▶ [EXERCISE AIM] Reproduce every line of the material below, but drop the pictures.

▶ [AVAILABLE DATA]
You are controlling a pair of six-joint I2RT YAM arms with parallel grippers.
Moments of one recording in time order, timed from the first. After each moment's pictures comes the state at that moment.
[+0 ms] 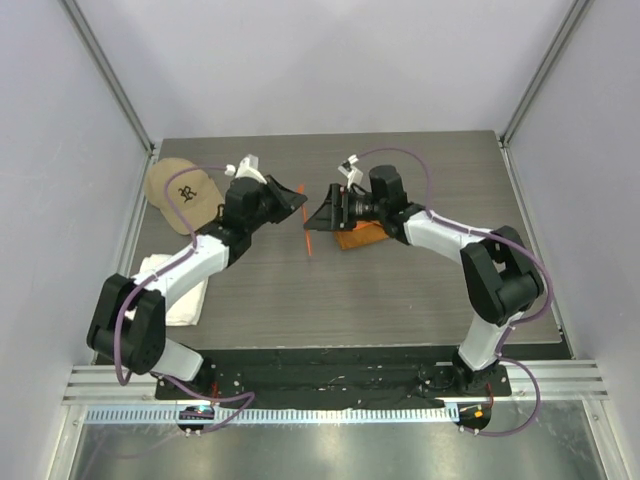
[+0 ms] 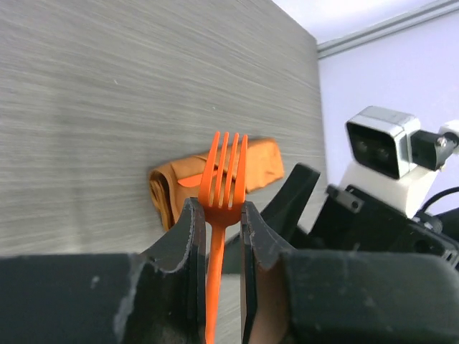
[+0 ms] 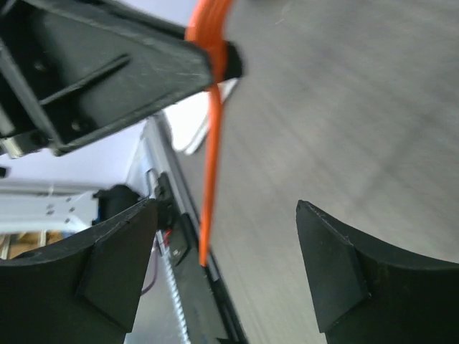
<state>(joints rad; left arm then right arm) -0.44 1.46 0.95 0.17 0.07 -0.90 0.48 1.76 1.13 0.21 -0.78 0.66</state>
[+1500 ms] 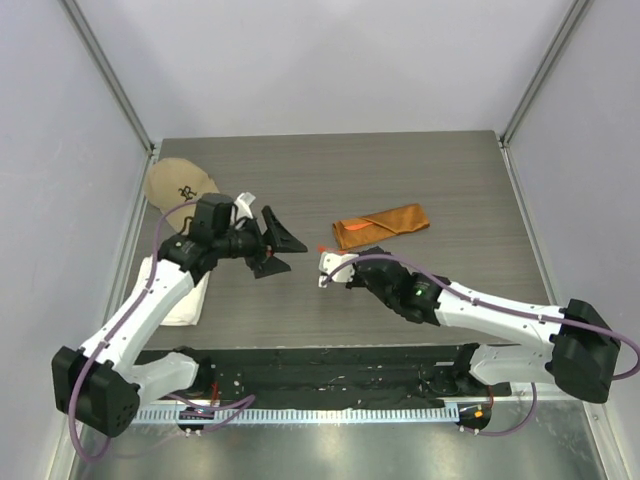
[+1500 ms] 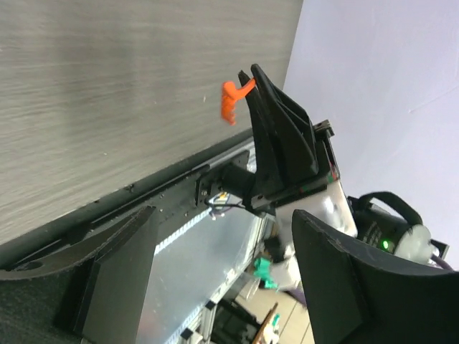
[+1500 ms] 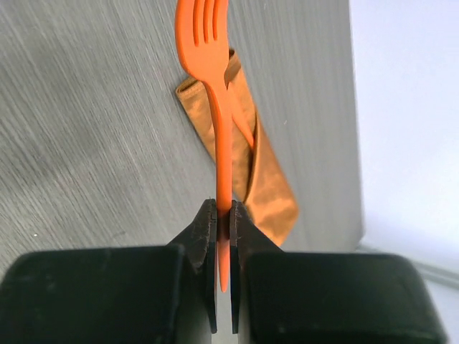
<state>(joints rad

▶ [OUTPUT]
You are controlling a pair of six-joint I2RT YAM arms with parallel grippers.
Moments of one recording in time order, timed from the first. After each moment's pictures comes the state at that moment.
[+0 ms] 
[+0 ms] 
[+0 ms] 
<state>(joints rad; left arm then right arm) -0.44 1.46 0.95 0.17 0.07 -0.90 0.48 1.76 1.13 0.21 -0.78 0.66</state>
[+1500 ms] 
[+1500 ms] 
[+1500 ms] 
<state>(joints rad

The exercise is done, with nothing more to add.